*Your assignment:*
What is the count of lines in the material below that hold "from"? Answer with only that number.

Content starts

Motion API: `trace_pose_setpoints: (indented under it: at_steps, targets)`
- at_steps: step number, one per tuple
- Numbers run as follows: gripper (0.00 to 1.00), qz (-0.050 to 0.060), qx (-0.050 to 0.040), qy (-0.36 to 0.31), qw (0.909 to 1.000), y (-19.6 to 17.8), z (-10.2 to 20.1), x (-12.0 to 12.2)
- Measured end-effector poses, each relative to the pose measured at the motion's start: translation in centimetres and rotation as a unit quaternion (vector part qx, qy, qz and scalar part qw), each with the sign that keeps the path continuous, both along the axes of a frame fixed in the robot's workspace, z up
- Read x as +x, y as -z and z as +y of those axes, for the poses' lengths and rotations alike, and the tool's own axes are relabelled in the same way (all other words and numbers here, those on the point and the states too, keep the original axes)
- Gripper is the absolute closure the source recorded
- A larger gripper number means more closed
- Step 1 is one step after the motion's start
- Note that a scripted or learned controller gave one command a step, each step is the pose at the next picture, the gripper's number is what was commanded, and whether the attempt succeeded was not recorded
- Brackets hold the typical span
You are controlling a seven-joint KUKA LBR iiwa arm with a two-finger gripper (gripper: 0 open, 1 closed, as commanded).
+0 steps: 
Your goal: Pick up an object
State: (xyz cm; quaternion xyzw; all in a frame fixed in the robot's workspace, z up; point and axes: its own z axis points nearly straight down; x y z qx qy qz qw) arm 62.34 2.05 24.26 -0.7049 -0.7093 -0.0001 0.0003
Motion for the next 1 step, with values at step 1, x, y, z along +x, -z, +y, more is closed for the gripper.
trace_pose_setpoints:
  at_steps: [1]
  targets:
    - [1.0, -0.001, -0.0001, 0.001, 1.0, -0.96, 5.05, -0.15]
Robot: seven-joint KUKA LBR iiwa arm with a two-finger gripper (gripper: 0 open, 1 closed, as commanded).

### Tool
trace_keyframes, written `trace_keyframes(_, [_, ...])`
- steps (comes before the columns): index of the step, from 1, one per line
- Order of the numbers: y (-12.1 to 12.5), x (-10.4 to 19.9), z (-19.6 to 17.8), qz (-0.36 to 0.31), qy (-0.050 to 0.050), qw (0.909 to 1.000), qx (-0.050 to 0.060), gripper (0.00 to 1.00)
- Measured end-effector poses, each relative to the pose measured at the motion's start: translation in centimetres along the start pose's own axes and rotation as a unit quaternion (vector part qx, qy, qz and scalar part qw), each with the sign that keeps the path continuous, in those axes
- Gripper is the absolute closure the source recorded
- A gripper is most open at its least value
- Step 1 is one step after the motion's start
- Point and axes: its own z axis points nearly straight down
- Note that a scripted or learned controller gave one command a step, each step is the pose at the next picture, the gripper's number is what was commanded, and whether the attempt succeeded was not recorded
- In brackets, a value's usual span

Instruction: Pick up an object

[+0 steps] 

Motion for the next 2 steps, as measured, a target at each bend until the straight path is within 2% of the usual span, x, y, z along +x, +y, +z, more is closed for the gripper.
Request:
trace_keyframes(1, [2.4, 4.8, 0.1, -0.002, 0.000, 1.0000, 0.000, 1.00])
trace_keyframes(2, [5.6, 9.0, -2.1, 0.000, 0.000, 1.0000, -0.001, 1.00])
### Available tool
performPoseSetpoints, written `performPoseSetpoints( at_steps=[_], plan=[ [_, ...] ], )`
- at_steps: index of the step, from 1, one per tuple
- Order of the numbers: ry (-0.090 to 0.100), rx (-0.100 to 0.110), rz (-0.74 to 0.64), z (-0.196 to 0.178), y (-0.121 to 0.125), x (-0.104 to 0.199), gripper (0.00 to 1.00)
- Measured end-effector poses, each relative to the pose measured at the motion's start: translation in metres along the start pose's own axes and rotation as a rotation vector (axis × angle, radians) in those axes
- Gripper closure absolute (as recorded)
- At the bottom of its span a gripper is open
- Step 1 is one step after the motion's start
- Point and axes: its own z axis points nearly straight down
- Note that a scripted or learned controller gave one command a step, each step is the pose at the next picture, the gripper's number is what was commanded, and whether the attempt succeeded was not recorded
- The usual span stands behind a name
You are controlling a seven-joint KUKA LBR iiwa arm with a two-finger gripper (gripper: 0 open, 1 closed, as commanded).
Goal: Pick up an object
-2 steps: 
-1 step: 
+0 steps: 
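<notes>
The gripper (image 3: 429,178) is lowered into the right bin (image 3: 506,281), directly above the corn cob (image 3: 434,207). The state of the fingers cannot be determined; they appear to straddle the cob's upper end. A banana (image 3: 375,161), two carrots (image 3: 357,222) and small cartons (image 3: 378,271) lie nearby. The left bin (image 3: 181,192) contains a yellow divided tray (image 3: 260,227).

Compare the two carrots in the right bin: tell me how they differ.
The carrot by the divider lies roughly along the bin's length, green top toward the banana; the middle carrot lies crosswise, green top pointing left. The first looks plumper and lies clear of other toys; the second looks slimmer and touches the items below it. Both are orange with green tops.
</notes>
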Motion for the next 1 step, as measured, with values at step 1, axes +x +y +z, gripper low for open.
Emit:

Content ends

*Finished exercise:*
2